Serial transformation reveals genetic instability of the original gene cassette cluster. (a) The transformant line ICS3 was used as a recipient for a further round of transformation in which two transgene cassettes was targeted to a second plastome locus within the non-essential gene chlL,~55 kb from the psbH locus. The two cassettes were aadA (encoding a bacterial enzyme conferring resistance to spectinomycin [35]) and cpl-1 (encoding an HA-tagged ‘phage endolysin [29]). The gene cassettes were cloned into a transformation plasmid with appropriate homology arms (plasmid pAP). Homoplasmic transformant lines were generated exactly as for the pICS transformants above, except that selection was for spectinomycin resistance [33]. (b) Western blot analysis of three transformant lines (ICS3-AP1, 2 and 3) confirms the expression of the 40 kDa Cpl-1, together with the 37 kDa IBV-CTB from the recipient ICS3 strain, but the CodA and SplB proteins are no longer detectable. (c) PCR analysis confirms that the codA and splB cassettes have been lost from the three transformants through intramolecular recombination between the directly repeated copies of the rbcL 3′UTR as shown by the 1.0 kb band. This instability is seen in the ICS3 line itself with the presence of the 1.0 kb band, in addition to the 2.4 kb band from the intact cassette cluster.

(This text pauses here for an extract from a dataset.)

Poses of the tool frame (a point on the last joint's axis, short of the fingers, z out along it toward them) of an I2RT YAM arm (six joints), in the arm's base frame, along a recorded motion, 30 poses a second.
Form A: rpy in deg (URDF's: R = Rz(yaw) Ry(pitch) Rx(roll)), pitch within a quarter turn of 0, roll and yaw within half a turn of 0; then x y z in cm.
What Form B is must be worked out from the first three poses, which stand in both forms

In conclusion, this short report demonstrates that multiple transgene cassettes can be inserted into the C. reinhardtii plastome to allow ever-more complex genetic engineering such as that required for introduction of novel metabolic pathways. A cluster of cassettes can be targeted to a chosen locus in a single transformation event, and then further clusters can be introduced into additional loci by serial transformation. However, a clear caveat is that the endogenous cis elements (promoters, 5′UTRs and 3′UTRs) used to drive expression of the transgenes should not be used multiple times, and/or should be smaller than ~0.2 kb to limit recombination between each other and between the endogenous gene itself. Alternately, heterologous elements from other green algae or from cyanobacteria could be used where the primary DNA sequence is sufficiently different to prevent recombination. Several studies have demonstrated that heterologous promoters and 3′UTRs are functional in the algal chloroplast, whereas 5′UTRs are much more species-specific [39, 40]. Nevertheless, directed mutagenesis of C. reinhardtii 5′UTRs could be employed as an alternative strategy to both reduce their homology and improve their performance [41]. With these considerations in mind, we are currently developing a DNA parts library for rapid and standardized assembly of transgene cassettes based on the Start-Stop Assembly method described recently by Taylor et al. [42].